Boy hiking through a forest

Diagnosis of Lyme Disease

Because so many of the neurological symptoms associated with Lyme disease are non-specific, diagnosis of Lyme can be quite complicated. According to the draft guidelines, certain conditions are more suggestive of Lyme, and when combined with a reasonable exposure to high-risk ticks warrant Lyme testing. These include:

  • Meningitis,
  • Radiculoneuritis,
  • Mononeuropathy multiplex, and
  • Acute cranial nerve neuropathies.

However, Lyme testing is not recommended for other neurological or psychiatric conditions, including developmental, behavioral or psychiatric disorders in children.

Treatment of Lyme Disease and Post-Lyme Disease Syndrome

Appropriate treatment of erythema migrans is one of the less controversial aspects of the Lyme wars, and the guidelines recommend a ten-day course of doxycycline, or a 14-day course of amoxicillin, cefuroxime, or phenoxymethylpenicillin when the characteristic rash appears.

Post-Lyme disease syndrome is where the Lyme Wars truly rage on, and the draft guidelines do address this concern.They do not recommend additional antibiotics when symptoms persist or nonspecific symptoms arise after appropriate treatment for Lyme disease. Particularly when there is no evidence of reinfection or treatment failure, additional antibiotic treatment does not appear to provide benefit. Further, the guidelines offer direction for evaluating patients in this circumstance, as other issues may be responsible for the symptoms.

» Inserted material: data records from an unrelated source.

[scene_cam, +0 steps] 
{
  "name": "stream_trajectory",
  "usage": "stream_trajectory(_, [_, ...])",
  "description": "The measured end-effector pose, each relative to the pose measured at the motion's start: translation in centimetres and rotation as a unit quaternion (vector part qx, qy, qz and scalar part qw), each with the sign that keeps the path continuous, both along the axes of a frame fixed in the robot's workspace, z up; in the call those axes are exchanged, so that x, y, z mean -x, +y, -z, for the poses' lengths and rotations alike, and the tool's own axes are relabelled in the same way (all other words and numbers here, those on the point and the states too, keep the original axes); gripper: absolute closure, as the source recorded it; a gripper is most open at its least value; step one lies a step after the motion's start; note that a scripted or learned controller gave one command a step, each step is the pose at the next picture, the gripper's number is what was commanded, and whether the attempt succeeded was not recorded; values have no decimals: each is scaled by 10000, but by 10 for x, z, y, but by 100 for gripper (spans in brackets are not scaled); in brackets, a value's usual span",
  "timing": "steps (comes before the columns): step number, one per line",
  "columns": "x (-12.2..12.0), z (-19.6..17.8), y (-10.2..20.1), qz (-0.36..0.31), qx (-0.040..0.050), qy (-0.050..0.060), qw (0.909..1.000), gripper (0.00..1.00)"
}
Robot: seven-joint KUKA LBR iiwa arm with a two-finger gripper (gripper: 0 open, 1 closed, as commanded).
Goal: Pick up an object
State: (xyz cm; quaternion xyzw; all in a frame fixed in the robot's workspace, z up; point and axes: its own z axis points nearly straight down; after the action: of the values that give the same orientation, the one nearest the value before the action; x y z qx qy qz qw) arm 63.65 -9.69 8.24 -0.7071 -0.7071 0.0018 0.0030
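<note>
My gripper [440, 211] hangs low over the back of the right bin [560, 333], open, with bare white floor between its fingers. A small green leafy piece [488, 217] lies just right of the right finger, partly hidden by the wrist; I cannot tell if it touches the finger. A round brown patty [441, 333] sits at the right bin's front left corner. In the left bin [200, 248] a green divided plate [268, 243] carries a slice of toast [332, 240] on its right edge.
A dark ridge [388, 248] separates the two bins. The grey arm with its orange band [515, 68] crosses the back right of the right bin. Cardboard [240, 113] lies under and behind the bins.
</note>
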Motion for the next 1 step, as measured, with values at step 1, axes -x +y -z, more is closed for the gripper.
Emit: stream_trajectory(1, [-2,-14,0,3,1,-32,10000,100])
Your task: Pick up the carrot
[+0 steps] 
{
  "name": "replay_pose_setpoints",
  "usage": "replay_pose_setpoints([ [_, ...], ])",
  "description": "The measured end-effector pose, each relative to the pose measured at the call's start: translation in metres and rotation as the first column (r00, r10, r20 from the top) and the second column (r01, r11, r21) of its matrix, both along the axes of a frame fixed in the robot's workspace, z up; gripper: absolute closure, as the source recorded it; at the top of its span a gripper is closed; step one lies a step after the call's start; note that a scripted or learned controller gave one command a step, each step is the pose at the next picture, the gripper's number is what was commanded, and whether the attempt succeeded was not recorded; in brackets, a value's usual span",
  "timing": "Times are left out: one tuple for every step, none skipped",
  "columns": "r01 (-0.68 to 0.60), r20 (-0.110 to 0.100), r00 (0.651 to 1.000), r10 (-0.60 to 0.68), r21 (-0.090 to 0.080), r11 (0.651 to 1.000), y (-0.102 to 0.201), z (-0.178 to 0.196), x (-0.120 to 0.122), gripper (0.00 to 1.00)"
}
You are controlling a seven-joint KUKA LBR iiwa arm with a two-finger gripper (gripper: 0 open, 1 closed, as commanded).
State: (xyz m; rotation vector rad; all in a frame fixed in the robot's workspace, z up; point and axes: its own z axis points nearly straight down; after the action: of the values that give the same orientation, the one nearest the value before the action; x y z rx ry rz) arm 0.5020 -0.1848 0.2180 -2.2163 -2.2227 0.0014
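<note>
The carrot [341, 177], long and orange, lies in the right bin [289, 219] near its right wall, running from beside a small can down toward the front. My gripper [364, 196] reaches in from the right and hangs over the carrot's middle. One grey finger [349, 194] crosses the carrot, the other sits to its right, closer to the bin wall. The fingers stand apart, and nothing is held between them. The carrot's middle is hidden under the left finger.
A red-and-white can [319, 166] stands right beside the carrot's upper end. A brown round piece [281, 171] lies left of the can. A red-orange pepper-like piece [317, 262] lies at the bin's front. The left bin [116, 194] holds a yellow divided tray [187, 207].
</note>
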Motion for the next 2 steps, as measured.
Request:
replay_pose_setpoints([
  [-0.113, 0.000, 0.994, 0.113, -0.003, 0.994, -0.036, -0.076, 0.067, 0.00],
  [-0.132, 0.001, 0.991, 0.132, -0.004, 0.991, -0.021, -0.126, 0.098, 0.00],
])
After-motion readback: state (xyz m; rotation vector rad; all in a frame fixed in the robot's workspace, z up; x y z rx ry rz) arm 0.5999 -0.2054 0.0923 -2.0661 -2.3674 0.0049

Moving Forward: Lyme Disease Research Needs

The Lyme wars won’t be coming to an end because of the new draft guidelines. The guidelines call for further research into “poorly understood symptom complexes that lack a unifying medical diagnosis.” Until we have high-quality research into these issues that are commonly lumped into the “chronic Lyme disease” category, the war will rage on.

In the meantime, the 2019 Guidelines for the Prevention, Diagnosis, and Treatment of Lyme Disease are available for in-depth review. Public commentary is open until August 10, 2019. Since neurologists are on the front lines of the “Lyme wars” their input is critical.